* _REQUIRED WORK_
Return all lines from the entries below in which the word "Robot" is present.

[Dataset items]
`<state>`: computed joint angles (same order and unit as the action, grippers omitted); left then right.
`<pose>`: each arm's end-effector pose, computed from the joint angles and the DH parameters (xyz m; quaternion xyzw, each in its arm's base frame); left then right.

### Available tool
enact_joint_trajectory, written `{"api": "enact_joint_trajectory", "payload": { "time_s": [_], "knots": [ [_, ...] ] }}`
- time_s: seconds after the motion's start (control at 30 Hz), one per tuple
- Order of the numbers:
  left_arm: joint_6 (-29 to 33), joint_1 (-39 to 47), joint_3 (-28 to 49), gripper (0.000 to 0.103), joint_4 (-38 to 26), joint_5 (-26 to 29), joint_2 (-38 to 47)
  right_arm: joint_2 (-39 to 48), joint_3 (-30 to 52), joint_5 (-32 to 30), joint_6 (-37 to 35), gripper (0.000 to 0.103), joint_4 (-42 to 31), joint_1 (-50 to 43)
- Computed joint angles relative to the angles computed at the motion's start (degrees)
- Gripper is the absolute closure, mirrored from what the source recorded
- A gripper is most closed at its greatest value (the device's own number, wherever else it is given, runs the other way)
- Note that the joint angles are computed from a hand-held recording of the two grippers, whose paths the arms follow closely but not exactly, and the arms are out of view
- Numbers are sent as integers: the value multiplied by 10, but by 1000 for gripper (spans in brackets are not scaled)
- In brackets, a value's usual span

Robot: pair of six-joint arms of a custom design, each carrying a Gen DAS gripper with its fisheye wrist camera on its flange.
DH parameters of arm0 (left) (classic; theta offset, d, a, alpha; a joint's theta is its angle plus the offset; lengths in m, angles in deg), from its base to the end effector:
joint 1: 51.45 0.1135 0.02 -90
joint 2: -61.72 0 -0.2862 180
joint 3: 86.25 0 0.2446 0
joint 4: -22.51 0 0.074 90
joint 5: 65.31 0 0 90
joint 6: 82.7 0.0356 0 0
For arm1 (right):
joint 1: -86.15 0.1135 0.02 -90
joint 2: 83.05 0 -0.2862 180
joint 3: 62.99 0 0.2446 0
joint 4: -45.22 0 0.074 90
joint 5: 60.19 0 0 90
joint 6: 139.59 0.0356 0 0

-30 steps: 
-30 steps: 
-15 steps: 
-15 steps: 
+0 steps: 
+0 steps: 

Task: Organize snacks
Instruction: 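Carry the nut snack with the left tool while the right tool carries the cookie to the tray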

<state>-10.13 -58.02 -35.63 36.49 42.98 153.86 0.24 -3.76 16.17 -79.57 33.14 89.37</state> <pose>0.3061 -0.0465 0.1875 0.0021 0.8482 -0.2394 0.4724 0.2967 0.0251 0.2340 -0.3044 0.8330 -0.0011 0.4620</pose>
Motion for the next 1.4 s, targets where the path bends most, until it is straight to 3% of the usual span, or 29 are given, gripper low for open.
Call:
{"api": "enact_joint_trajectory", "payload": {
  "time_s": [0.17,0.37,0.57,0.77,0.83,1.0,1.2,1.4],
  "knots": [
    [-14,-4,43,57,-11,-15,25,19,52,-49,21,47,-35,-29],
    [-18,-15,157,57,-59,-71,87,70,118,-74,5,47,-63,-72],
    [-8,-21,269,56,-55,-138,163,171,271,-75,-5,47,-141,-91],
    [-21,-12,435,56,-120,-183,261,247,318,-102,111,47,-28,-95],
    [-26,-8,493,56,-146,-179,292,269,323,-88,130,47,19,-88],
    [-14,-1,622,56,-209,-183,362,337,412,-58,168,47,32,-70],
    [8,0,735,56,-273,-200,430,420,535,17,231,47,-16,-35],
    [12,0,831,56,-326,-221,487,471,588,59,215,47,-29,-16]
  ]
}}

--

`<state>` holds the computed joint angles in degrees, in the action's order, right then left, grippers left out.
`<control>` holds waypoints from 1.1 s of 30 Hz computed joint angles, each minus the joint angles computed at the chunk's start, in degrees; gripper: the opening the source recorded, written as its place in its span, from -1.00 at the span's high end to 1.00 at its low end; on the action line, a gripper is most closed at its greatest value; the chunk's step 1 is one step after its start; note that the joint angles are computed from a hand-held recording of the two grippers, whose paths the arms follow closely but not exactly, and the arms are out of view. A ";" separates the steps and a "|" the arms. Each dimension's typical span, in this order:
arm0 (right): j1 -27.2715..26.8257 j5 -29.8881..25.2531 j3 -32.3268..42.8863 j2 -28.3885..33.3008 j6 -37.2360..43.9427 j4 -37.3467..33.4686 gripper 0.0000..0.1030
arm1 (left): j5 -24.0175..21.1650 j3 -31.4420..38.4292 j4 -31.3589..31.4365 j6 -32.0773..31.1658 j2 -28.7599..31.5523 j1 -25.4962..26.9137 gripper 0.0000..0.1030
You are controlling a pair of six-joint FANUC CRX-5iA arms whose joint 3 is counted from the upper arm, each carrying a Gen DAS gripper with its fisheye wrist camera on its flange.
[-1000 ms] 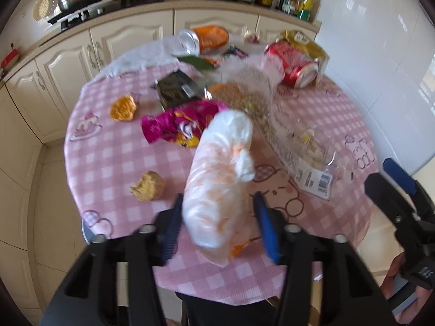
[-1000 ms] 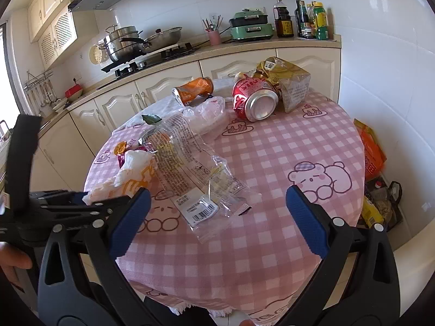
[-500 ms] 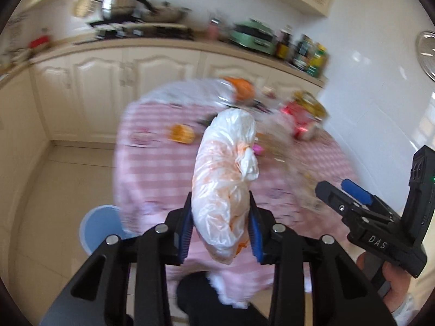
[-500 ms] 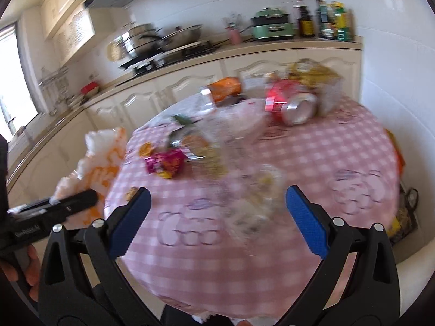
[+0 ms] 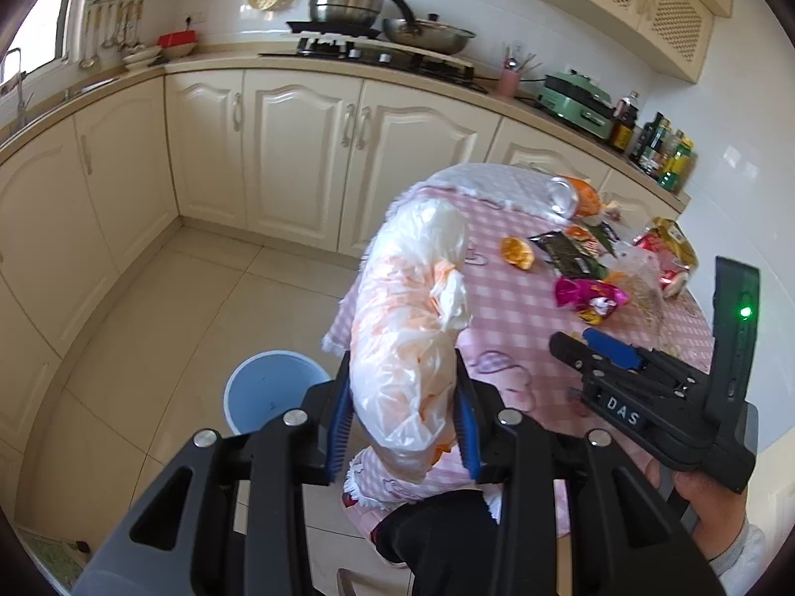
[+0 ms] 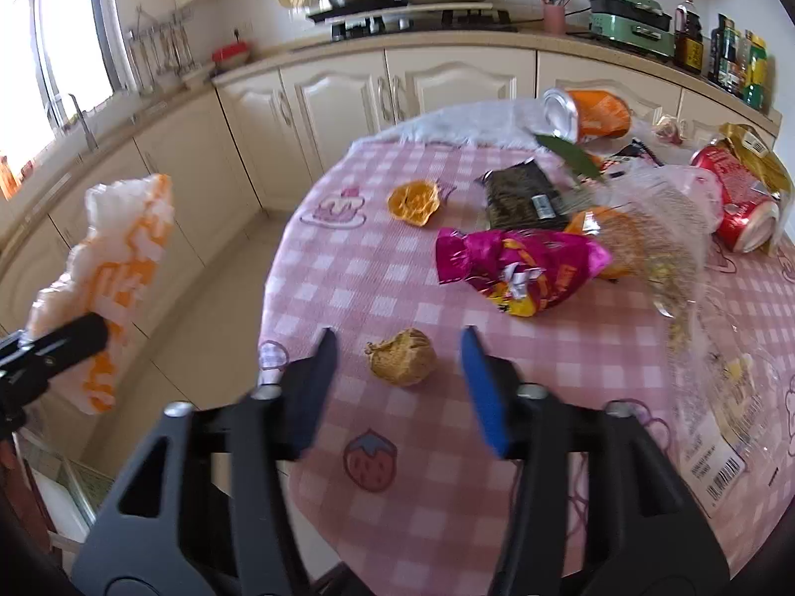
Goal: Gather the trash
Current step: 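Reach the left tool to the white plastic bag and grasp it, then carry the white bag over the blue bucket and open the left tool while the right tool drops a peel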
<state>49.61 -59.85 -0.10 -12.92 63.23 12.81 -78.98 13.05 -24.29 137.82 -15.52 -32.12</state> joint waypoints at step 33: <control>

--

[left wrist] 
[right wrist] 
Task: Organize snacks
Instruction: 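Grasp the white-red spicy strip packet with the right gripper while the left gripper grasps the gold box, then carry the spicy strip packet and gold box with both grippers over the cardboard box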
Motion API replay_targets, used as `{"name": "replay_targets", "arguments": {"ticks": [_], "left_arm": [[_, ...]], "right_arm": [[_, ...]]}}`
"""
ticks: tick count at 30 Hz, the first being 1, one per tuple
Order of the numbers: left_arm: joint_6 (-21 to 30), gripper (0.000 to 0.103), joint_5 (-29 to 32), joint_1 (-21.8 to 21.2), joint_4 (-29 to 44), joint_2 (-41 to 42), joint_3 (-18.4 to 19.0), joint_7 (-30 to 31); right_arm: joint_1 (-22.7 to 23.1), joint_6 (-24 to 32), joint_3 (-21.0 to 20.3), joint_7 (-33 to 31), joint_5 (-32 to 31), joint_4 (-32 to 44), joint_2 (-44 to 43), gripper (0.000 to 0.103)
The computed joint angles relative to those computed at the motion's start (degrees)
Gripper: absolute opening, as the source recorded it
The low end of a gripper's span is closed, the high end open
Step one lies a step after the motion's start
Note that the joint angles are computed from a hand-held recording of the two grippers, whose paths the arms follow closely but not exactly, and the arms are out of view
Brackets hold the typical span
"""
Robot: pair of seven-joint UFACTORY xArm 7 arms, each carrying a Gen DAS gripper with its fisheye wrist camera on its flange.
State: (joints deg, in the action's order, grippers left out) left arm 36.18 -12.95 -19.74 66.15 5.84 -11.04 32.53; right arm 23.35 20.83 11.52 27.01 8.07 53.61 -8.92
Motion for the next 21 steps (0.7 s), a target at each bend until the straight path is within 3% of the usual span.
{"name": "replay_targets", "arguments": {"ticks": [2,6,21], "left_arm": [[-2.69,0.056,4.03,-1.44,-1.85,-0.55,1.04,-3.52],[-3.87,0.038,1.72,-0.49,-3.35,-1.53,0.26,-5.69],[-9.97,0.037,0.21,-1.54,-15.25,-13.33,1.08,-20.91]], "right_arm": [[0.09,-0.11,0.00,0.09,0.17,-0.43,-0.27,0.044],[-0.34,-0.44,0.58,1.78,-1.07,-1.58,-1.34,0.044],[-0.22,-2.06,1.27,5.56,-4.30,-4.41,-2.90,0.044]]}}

* _RESULT FOR THIS TASK_
Robot: pair of six-joint arms of a custom design, each carrying a Gen DAS gripper with its fisheye wrist camera on its flange.
Robot: pair of seven-joint UFACTORY xArm 7 arms, each carrying a Gen DAS gripper with its fisheye wrist camera on its flange.

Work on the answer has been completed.